Where the conversation is now

2019 onward

  • 2019 — Quantum supremacy experiments (Google Sycamore) and continued AdS/CFT work have kept information-theoretic framings central in fundamental physics.

  • 2020–2023 — Extensive work on the black hole information paradox via entanglement islands (Penington, Almheiri, Harlow, etc.) confirmed information conservation in increasingly rigorous frameworks.

  • 2022 — Petoukhov's Matrix Genetics, Algebras of the Genetic Code, and Biological Resonances (Springer, collected papers) formalised the mathematical side of the I Ching/codon parallel at book length.
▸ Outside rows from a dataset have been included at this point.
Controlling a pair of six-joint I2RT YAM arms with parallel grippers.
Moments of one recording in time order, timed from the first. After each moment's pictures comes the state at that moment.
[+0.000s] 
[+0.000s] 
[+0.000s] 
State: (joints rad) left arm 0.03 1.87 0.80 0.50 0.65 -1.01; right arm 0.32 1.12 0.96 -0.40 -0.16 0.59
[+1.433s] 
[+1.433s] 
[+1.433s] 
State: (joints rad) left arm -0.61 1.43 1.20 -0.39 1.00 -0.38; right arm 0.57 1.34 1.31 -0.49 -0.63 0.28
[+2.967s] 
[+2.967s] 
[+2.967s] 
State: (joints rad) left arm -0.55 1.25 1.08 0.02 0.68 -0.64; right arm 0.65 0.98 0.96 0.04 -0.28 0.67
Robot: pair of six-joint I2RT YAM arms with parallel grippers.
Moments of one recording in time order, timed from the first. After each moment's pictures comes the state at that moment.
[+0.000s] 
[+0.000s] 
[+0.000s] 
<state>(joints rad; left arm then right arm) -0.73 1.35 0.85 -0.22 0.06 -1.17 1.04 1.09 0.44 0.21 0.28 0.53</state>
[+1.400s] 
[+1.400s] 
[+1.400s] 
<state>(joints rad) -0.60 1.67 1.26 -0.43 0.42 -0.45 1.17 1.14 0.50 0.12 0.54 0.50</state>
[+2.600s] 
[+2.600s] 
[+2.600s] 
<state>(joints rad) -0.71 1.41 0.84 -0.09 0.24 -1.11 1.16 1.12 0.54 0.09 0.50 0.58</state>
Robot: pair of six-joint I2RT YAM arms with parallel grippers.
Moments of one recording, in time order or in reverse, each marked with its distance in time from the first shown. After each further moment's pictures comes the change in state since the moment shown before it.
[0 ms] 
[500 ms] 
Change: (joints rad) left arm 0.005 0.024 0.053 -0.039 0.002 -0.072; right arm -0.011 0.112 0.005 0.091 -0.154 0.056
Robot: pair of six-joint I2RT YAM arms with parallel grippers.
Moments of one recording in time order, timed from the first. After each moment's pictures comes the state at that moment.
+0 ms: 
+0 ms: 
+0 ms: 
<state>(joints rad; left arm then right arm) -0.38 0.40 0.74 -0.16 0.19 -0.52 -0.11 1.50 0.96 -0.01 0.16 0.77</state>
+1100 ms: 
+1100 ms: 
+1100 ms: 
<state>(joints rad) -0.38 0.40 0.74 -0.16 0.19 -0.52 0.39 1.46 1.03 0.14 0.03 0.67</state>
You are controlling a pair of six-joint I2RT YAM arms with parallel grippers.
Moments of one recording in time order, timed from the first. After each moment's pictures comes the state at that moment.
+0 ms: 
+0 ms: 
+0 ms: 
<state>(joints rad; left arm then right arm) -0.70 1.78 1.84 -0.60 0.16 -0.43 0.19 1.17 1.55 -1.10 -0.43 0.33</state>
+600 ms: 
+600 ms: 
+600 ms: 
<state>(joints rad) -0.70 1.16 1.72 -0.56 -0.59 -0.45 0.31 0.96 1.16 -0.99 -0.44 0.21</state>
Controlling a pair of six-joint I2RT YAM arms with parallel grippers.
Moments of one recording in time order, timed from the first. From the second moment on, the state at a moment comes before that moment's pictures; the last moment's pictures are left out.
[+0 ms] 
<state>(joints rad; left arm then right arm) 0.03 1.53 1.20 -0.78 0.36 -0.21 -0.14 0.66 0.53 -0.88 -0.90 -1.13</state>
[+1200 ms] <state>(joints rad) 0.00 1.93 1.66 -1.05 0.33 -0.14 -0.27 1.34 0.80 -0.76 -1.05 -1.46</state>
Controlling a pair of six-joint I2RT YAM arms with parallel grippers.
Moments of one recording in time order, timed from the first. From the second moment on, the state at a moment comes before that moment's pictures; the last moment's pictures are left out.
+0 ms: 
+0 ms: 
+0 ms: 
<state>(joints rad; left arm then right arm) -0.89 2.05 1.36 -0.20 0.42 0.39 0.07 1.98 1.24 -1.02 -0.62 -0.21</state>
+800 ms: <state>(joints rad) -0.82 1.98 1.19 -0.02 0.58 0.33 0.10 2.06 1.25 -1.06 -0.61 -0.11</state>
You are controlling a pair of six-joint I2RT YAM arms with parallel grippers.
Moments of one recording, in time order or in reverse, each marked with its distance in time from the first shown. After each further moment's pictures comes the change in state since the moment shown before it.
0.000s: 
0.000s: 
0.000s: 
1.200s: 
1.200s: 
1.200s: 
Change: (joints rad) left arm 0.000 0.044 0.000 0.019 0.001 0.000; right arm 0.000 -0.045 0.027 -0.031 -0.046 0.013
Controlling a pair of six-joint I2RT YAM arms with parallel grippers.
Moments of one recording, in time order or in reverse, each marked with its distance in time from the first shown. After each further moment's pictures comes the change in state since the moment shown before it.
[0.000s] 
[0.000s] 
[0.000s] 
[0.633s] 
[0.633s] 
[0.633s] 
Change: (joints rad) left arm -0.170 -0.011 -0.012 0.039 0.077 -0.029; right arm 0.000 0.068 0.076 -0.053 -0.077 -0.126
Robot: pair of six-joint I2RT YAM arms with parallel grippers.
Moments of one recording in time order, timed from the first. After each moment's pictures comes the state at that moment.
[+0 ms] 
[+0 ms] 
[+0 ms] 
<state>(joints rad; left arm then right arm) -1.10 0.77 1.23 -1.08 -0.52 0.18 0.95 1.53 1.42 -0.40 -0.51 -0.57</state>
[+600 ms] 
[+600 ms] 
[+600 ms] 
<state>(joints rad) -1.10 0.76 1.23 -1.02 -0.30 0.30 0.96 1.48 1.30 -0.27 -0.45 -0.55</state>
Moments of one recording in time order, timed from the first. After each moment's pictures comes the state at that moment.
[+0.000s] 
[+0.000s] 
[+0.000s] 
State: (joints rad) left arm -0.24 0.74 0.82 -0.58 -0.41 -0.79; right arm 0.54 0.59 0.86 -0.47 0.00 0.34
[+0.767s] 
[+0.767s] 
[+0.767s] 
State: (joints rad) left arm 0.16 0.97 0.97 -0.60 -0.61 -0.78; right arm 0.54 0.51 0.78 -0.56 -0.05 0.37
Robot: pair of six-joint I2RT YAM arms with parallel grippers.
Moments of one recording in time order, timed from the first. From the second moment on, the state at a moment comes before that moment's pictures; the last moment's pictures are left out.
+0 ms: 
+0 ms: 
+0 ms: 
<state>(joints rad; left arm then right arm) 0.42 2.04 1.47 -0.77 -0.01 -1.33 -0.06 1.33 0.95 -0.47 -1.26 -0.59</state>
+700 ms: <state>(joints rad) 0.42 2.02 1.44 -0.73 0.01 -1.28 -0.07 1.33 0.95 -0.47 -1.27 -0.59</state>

  • 2023 — Ongoing AI-and-consciousness debate around Integrated Information Theory (Tononi's Φ) as a formal measure of consciousness — the newest chapter of 'information as fundamental.'

  • Ongoing — The digital-physics / simulation-hypothesis discourse (Bostrom, Tegmark, various Silicon Valley adopters) keeps the 'reality is computation' framing in public circulation. Whether any of it is testable is contested.

The canon

Five works that carry the argument

01

Information, Physics, Quantum: The Search for Links

John Archibald Wheeler · 1990

The paper that put 'it from bit' in formal print. Speculative, program-setting, cited in everything downstream. Short.

02

Our Mathematical Universe

My Quest for the Ultimate Nature of Reality

Max Tegmark · 2014

The serious modern defense of the Pythagorean claim. Physicist arguing from physics that reality is a mathematical structure. Divisive; not crank.

03

Programming the Universe

A Quantum Computer Scientist Takes on the Cosmos

Seth Lloyd · 2006

The universe-as-quantum-computer argument from an MIT information physicist. Technical but readable; the cleanest case for computation as cosmic substrate.

04

I Ching and the Genetic Code

The Hidden Key to Life

Martin Schönberger · 1973

Not scholarly, but the book that made the I Ching-DNA parallel public. Read alongside Yan (1993) and Petoukhov's papers for the mathematical formalisation.

05

Explication de l'Arithmétique Binaire

Gottfried Leibniz · 1703

Four pages. In the paper Leibniz credits the I Ching's hexagram structure by name. The historical ur-document for 'ancient tradition anticipated information structure.'

This is the pattern with the strongest technical backbone of the four we map. Modern physics genuinely does treat information as fundamental. Ancient traditions genuinely did frame reality as symbolic substrate. The honest middle position: these are parallel structural claims made in different vocabularies, with the modern one empirically constrained by the physics of black holes and the ancient ones constrained by what the texts actually say. Keep “information is conserved in black holes” separate from “the universe is a computer” separate from “the I Ching encoded DNA.” All three claims live on this page and none should be confused with the others.